As mentioned in the read_committed section, every dirty transaction that is committed successfully creates another segment in the respective index. The more segments the index has, the slower the fetching operations take. That's why it is important to keep the index optimized and with a controlled number of segments. We do this by merging small segments into larger segments.
In order to solve the problem, Compass::Core has a SearchEngineOptimizer which is responsible for keeping the number of segments at bay. When Compass is built using
CompassConfiguration, the SearchEngineOptimizer is started and when the Compass is closed, the SearchEngineOptimizer is
stopped.
Compass::Core provides support for scheduled optimizers. The scheduled optimizers uses Java Timer to control it's execution. SearchEngineOptimizer starts and stops the
timer when it starts and stops. There are several settings parameters that can be set to control the scheduling.
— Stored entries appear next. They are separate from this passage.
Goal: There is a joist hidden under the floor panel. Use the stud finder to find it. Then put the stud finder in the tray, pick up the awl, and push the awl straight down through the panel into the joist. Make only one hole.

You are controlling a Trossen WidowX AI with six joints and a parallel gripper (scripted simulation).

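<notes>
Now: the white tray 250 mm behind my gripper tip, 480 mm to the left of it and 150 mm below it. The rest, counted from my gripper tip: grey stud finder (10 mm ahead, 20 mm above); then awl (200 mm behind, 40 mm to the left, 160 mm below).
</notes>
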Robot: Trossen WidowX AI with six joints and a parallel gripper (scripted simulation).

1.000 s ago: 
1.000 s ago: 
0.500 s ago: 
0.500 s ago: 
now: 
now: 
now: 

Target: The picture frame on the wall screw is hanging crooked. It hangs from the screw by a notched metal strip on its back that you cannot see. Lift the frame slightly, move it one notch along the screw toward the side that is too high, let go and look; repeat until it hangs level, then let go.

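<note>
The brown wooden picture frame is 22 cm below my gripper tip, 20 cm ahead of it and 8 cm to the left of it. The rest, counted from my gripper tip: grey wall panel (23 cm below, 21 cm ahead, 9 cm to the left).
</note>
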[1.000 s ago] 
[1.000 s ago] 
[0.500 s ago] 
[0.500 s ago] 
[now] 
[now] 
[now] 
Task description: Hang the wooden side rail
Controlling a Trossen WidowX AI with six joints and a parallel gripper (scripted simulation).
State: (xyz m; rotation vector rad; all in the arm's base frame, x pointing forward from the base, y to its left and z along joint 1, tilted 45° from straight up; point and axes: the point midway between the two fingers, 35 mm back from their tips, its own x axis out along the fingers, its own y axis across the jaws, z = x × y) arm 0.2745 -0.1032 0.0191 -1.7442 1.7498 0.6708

Note: each optimizer that Compass provides can be scheduled.
The AggressiveOptimizer uses Lucene optimization feature to optimize the index. Lucene optimization merges all the segments into one segment. You can set the limit of the number of
segments, after which the index is considered to need optimization (the aggressive optimizer merge factor).
The AdaptiveOptimizer uses optimize the segments while trying to manage the optimization time at bay. As an example, when we have a large segment in our index (for example, after we batched indexed the data), and we perform several interactive transactions, the
aggressive optimizer will than merge all the segments together, while the adaptive optimizer will only merge the new small segments. You can set the limit of the number of segments, after which the index is considered to need optimization (the adaptive optimizer merge factor).
Compass::Core also comes with a NullOptimizer, which performs no optimizations. It is mainly there if the hosting application developed it's own optimization which is maintained by other
means than the SearchEngineOptimizer. It also makes sense to use it when configuring a Compass instance with a batch_insert transaction.
Note that when using the NullOptimizer it makes no sense to use the scheduling feature, so remember to set the compass.engine.optimizer.schedule to false.